▸ TASK ITEM
All of the data must be output exactly, with every picture left out.

▸ DATA SECTION
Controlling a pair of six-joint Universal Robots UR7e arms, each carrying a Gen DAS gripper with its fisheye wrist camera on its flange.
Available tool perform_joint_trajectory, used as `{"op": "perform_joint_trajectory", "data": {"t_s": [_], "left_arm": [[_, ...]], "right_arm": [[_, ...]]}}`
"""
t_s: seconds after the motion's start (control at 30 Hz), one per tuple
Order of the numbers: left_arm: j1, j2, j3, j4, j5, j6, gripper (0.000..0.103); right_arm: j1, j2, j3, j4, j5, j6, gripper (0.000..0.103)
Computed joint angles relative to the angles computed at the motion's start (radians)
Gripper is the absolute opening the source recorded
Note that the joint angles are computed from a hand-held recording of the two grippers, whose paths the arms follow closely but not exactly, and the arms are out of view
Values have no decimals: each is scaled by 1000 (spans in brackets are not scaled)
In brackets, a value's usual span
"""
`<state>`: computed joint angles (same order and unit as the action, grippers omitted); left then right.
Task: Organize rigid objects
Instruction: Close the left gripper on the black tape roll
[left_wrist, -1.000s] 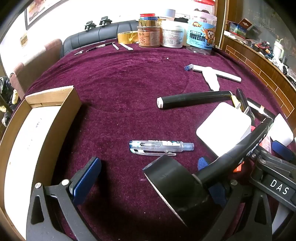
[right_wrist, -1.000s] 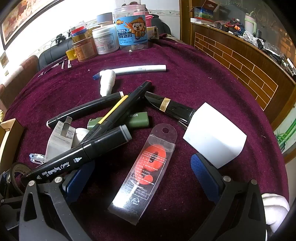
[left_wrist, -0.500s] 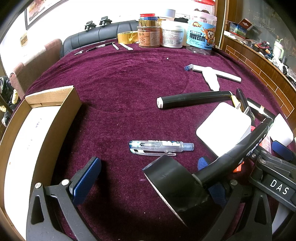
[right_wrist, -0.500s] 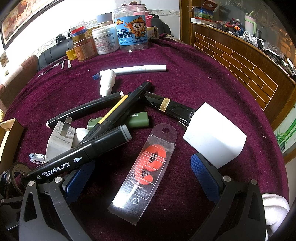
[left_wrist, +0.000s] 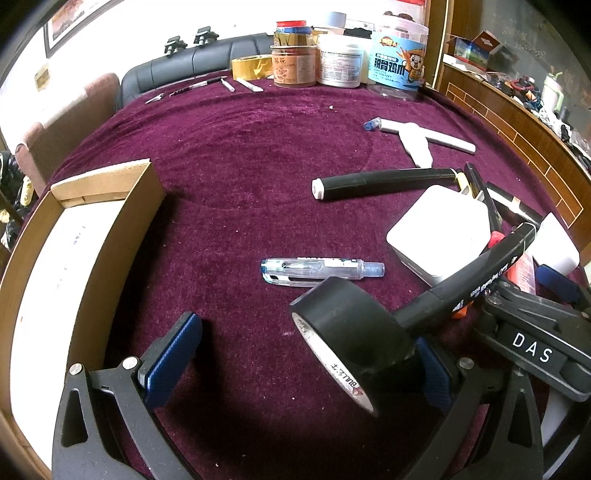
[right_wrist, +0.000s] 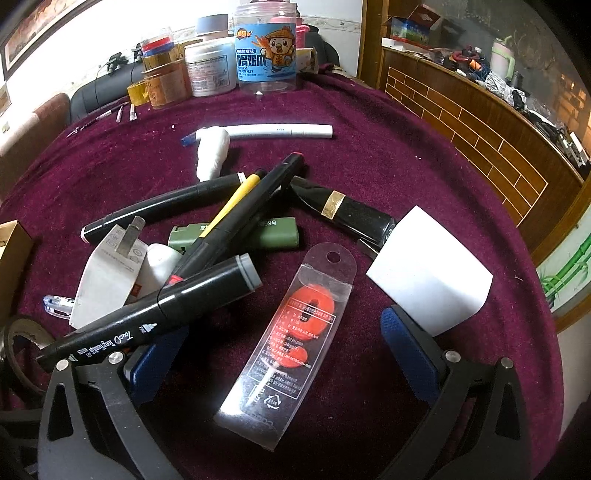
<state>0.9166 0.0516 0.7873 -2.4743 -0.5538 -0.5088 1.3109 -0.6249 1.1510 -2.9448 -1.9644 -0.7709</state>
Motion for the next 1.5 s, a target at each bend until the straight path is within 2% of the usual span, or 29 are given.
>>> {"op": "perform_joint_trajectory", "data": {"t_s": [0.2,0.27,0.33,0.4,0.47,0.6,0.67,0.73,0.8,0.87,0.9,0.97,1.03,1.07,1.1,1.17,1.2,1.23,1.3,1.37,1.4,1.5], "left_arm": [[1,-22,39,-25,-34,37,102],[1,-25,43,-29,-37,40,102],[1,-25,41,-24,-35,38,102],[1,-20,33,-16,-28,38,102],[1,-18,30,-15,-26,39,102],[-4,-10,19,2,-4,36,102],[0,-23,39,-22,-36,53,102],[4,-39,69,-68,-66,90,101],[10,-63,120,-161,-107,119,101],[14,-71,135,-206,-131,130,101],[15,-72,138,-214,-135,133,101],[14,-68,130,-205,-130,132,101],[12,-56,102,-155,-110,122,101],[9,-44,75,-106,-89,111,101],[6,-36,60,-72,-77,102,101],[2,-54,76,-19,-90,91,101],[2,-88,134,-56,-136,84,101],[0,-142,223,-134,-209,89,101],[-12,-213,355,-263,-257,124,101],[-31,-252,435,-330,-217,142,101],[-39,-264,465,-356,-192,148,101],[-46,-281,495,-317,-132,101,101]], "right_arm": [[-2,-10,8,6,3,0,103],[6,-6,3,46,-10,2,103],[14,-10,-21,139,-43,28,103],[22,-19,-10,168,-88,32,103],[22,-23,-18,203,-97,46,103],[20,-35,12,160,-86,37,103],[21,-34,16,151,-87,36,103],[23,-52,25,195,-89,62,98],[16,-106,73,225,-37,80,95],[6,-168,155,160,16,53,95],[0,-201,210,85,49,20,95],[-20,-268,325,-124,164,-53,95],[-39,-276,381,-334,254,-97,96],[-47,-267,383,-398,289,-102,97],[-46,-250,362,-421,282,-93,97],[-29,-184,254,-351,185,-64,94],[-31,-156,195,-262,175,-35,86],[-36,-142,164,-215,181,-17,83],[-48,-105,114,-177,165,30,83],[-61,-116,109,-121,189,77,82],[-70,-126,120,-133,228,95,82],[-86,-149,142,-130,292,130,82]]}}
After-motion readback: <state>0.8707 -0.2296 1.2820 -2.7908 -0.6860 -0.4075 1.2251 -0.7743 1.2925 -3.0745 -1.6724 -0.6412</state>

▸ TASK OUTPUT
Controlling a pair of six-joint Universal Robots UR7e arms, each carrying a Gen DAS gripper with its fisheye wrist camera on its flange.
Available tool perform_joint_trajectory, used as `{"op": "perform_joint_trajectory", "data": {"t_s": [_], "left_arm": [[_, ...]], "right_arm": [[_, ...]]}}`
"""
t_s: seconds after the motion's start (control at 30 Hz), one per tuple
Order of the numbers: left_arm: j1, j2, j3, j4, j5, j6, gripper (0.000..0.103); right_arm: j1, j2, j3, j4, j5, j6, gripper (0.000..0.103)
Computed joint angles relative to the angles computed at the motion's start (radians)
Gripper is the absolute opening the source recorded
Note that the joint angles are computed from a hand-held recording of the two grippers, whose paths the arms follow closely but not exactly, and the arms are out of view
Values have no decimals: each is scaled by 1000 (spans in brackets are not scaled)
In brackets, a value's usual span
"""
`<state>`: computed joint angles (same order and unit as the action, grippers omitted); left then right.
Task: Organize rigid objects
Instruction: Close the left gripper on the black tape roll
[left_wrist, -1.000s] 
[right_wrist, -1.000s] 
[left_wrist, -0.500s] 
[right_wrist, -0.500s] 
[left_wrist, +0.000s] 
[right_wrist, +0.000s] 
<state>0.9166 0.0516 0.7873 -2.4743 -0.5538 -0.5088 1.3109 -0.6249 1.1510 -2.9448 -1.9644 -0.7709</state>
Motion for the next 1.5 s, a target at each bend until the straight path is within 2% of the usual span, or 29 are given.
>>> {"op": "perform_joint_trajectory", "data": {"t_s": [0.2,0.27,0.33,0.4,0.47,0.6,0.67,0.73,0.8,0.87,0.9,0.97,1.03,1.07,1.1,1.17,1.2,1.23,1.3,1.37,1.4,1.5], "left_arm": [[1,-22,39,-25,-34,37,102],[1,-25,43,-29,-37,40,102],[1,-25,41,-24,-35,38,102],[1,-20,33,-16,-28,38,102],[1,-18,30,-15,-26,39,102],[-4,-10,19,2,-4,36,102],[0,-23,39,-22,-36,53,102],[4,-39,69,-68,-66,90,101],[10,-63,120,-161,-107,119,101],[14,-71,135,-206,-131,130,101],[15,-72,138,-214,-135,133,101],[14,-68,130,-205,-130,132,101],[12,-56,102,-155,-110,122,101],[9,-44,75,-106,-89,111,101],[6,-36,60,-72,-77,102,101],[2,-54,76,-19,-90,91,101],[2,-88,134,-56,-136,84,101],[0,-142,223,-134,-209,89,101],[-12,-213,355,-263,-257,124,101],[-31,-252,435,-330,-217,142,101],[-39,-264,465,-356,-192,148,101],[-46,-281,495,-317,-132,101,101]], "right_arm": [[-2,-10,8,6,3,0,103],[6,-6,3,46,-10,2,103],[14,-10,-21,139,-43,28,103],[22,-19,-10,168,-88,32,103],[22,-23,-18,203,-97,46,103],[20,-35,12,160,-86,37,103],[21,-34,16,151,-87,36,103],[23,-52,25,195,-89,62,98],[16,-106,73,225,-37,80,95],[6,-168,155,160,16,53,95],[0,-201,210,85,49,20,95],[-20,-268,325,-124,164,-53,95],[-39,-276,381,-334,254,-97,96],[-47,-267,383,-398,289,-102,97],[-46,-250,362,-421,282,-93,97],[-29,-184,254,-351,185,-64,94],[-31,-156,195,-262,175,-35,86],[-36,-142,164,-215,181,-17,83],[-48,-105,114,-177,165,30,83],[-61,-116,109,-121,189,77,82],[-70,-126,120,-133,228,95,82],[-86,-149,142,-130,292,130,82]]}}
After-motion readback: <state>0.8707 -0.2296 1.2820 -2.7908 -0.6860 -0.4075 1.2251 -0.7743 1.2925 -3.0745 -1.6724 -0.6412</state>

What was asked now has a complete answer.